HANNAH MOTZEL BROWN + JONATHAN HERRERA SOTO // The Light Comes in the Shape of the Voice // 3.6.26 – 4.4.26

Motzel Brown + Jonathan Herrera Soto The Light Comes in the Shape of the Voice.

The Light Comes in the Shape of the Voice was a two-person show of drawings by Hannah Motzel Brown and Jonathan Herrera Soto opening Thursday, March 5, 2026, at HAIR+NAILS NYC at 39 Henry St. This was the first time these two artists exhibited together. Both artists share deep ties with the HAIR+NAILS community in Minneapolis.

This suite of new drawings by Hannah Motzel Brown was built over a year of the artist’s rigorous practice in her home studio in Los Angeles. Working with mechanical pencil on paper, her rendering process holds space to filter, soften, distort, and reflect on her inner world and its external manifestations. Expressive flowers, ripe glistening fruit, poetic shadows, and dense patterns are all symbolic imagery used for analyzing the complexity of identity, the feminine, a deeply personal narrative. Proportion and scale are crudely depicted while texture and detail are approached with precision. A quiet tension between fantasy and realism; a museum of moments that the breeze passes through, where the flowers are always in bloom.

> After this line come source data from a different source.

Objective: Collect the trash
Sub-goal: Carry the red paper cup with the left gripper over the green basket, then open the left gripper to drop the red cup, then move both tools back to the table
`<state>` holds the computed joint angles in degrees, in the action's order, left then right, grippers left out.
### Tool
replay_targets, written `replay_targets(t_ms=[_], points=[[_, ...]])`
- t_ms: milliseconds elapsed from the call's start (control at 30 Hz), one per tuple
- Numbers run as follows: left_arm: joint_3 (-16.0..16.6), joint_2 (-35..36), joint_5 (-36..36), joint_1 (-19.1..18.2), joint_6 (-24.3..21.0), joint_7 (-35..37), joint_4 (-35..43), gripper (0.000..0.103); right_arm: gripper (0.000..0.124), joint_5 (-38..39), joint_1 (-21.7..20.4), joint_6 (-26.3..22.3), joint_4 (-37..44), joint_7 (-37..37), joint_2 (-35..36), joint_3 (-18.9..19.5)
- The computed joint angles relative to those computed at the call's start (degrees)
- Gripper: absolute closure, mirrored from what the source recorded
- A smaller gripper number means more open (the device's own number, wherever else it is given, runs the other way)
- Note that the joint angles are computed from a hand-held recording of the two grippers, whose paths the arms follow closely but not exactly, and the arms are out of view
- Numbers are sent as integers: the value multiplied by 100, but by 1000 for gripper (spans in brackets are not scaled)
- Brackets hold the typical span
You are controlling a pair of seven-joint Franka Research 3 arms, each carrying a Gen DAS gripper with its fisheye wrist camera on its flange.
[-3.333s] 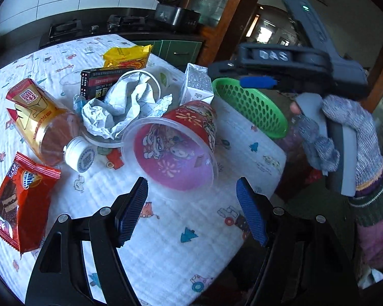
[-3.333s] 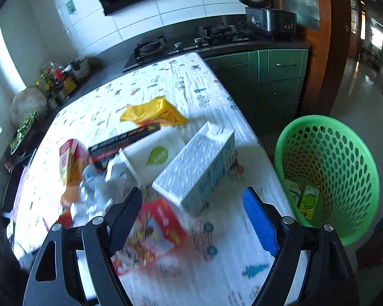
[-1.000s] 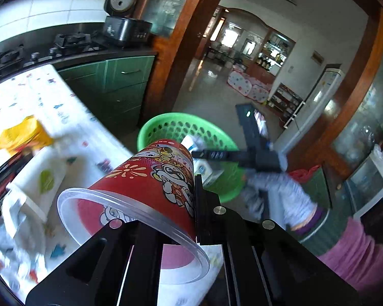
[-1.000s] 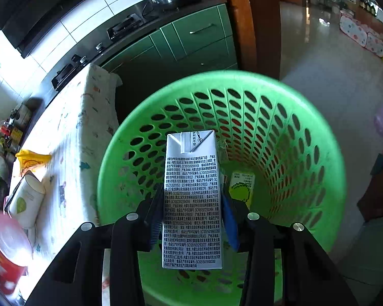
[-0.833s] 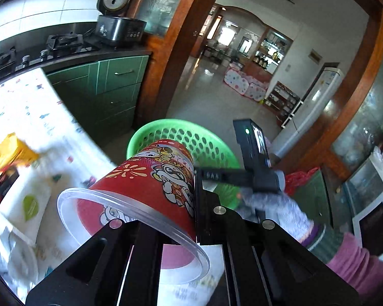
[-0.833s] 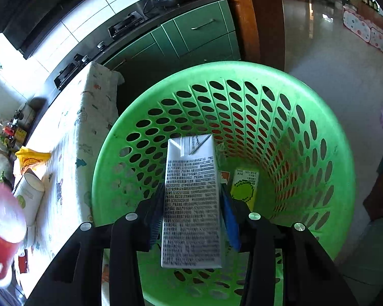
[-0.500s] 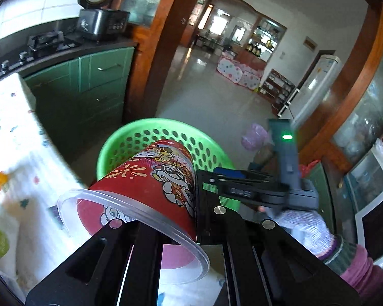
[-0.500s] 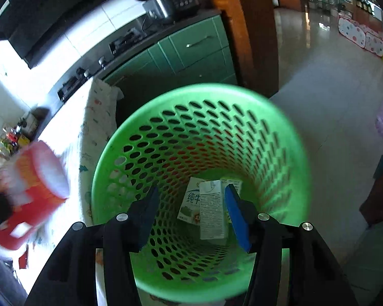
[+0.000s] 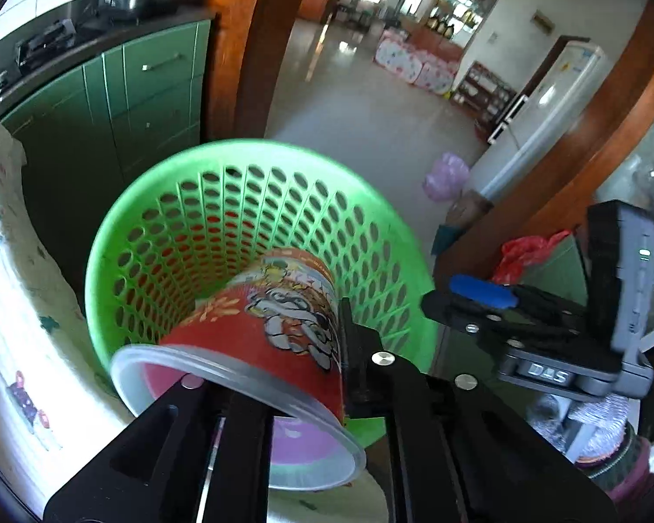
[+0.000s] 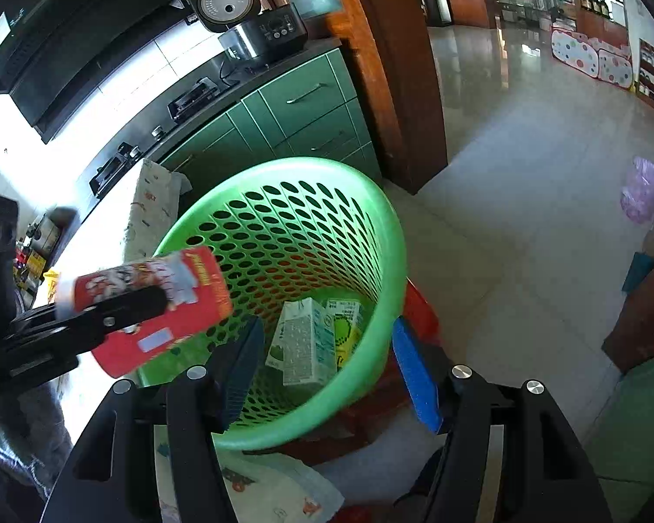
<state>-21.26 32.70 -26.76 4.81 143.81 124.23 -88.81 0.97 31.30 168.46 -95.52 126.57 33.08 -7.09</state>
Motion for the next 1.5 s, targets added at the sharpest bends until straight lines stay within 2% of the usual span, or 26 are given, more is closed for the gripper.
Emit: replay_targets(t_ms=[67, 167, 267, 433, 600, 733, 800, 933, 1067, 1300, 1500], points=[[42, 31, 66, -41, -38, -82, 29, 83, 65, 31, -18, 69, -96, -24, -38, 31], [44, -49, 72, -24, 112, -115, -120, 59, 65, 50, 5, 88, -126, -15, -44, 17], [-25, -216, -58, 97, 176, -5, -349, 51, 65, 49, 69, 150, -232, 41, -109, -33], [-76, -662, -403, 272, 430, 247, -864, 51, 64, -55, 292, 225, -335, 229, -218, -187], [-63, -1490, -1220, 467, 805, 916, -1767, 51, 63, -280, 568, 309, -439, 401, -371, -320], [96, -2198, -2048, 548, 994, 1561, -2478, 48, 59, -503, 850, 403, -455, 519, -453, -453], [223, -2509, -2469, 561, 1017, 1876, -2772, 48, 57, -652, 1030, 406, -422, 604, -477, -550], [586, -3086, -3095, 493, 1128, 2290, -3318, 44, 53, -812, 1189, 454, -283, 617, -469, -487], [1002, -3554, -3555, 364, 1290, 2660, -3794, 40, 51, -788, 1171, 449, 9, 416, -354, -214], [1802, -4175, -3768, 188, 1602, 2853, -4502, 39, 51, -546, 1065, 52, 1031, -289, 183, 395], [2527, -4468, -3715, 113, 1771, 2893, -4877, 33, 51, -314, 1106, -427, 2138, -858, 794, 751]])
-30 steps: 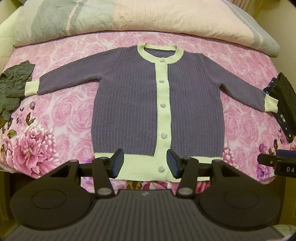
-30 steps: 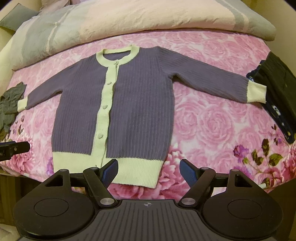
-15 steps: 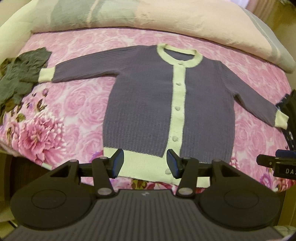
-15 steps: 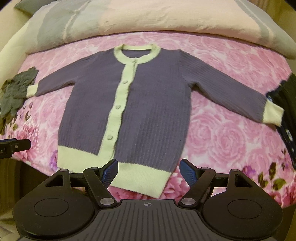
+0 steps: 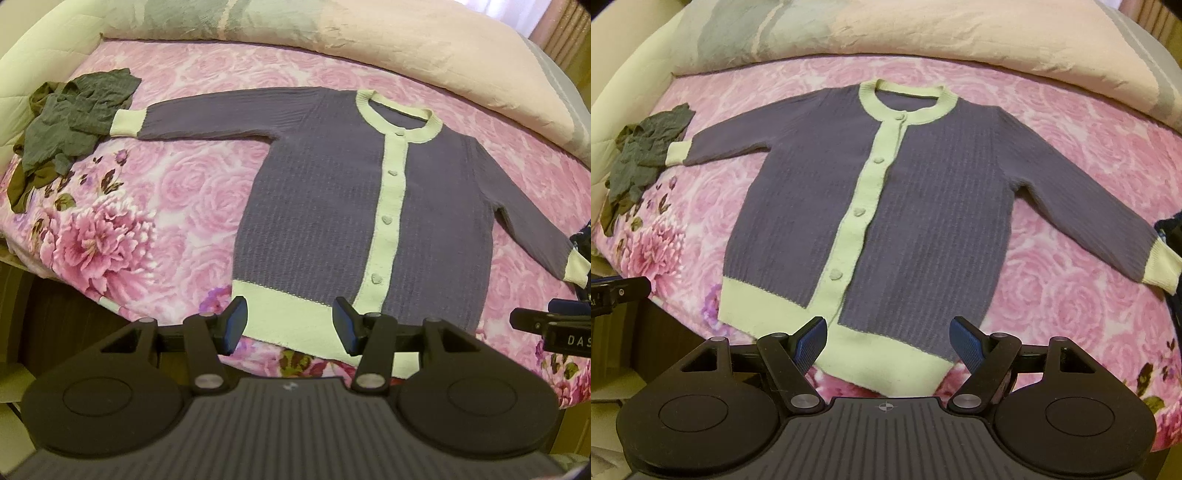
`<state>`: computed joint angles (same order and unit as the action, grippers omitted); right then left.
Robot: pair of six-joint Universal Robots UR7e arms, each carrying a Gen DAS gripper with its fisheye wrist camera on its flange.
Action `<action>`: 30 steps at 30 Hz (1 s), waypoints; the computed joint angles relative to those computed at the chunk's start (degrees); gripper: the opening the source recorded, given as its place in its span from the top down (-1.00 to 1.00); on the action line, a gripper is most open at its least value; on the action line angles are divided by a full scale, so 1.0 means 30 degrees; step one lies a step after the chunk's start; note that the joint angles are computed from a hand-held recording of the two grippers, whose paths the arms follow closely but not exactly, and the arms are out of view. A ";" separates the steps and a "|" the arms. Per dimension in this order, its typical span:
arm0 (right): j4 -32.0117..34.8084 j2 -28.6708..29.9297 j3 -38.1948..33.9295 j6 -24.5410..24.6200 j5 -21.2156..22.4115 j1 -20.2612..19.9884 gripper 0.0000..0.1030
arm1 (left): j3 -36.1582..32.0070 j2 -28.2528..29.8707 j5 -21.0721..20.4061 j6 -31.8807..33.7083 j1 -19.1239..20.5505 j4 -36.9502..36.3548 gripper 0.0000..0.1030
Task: Fold clothes
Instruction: 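Move the left gripper to the green sleeve cuff and grasp it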
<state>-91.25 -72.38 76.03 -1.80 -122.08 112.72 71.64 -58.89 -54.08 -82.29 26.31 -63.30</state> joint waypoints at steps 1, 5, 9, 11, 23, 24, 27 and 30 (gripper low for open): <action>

Jonathan Herrera Soto shares an iteration of his Deterritorialization Studies that depict storms within the folds of the composition plane. His drawings are complicated by marks made when folding the drawing into a paper airplane, creating contour lines when he unfolds that appear to render the initial scaffolding for a single-point perspective drawing; the vanishing point always placed square in the center of the composition. Herrera Soto reflects: “The location where we first learn how to draw from the single point perspective is one of the initial sites where we acquire the tools to render an image convincing. A procedure we learn and then deploy to convince others of something real — a visual system that invests in remembering and obeying certain rules in compositional space. Within the genocide of early America, Spaniards created maps to render legible their dominion, to visually authenticate an outline of their possessions in the New World. Indigenous peoples also make maps of the world. The differences in perspective meant maps were made rooted in vastly incompatible understandings of space, culture, community, and reality. Visual space literally looks different depending on whether you live in a place, or attempt to convince others you own it.